The Early data set is from the mlmRev package:

The 103 infants from low income African American families were divided into a treatment group (58 infants) and a control group (45 infants). Starting at 0.5 years of age the infants in the treatment group were exposed to an enriched environment. Each infant’s cognitive score on an age-specific, normalized scale was recorded at ages 1, 1.5, and 2 years.

The predictor variables are id (ID number), age, and trt (N/Y). The response is cog (cognitive score).

You may choose either lme4 or lmerTest to fit the mixed models in this example.
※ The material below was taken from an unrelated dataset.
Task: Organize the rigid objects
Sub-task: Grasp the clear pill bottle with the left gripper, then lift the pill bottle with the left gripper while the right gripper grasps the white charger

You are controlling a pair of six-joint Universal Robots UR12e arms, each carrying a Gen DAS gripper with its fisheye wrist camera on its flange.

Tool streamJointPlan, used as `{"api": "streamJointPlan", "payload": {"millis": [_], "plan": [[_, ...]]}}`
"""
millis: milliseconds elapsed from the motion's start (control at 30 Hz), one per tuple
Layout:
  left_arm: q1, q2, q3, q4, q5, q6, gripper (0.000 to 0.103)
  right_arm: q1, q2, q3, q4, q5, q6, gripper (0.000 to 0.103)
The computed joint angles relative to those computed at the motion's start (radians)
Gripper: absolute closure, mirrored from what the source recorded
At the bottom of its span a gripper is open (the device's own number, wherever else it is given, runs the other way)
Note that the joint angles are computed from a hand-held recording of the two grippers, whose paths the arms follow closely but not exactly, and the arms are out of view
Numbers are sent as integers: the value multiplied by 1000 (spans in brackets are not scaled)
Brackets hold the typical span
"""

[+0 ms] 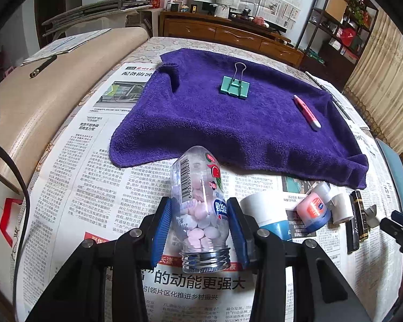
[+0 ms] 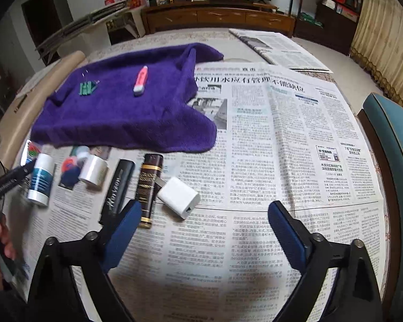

Graph the data in a way that shows all of the effects on cog, including distinguishing among individuals in some way.
Construct two modified versions of the age variable, one (fAge) a factor with associated sum-to-zero contrasts, and one (cAge) a zero-mean numeric variable (these are already in the file, although you may still need to convert fAge to a factor and set its contrasts). Fit three ordinary linear models (ignoring id, but including the interaction of age and treatment), one with each version of the age variable (original, factor, mean-centered). Describe and compare the three models, especially the statistical significance of the main effect of treatment. Use AIC to compare the three models and interpret the results (differences in both df and AIC.

Regardless of the conclusions you reached in the previous step, use the centered-mean (cAge) predictor in the remainder of this question.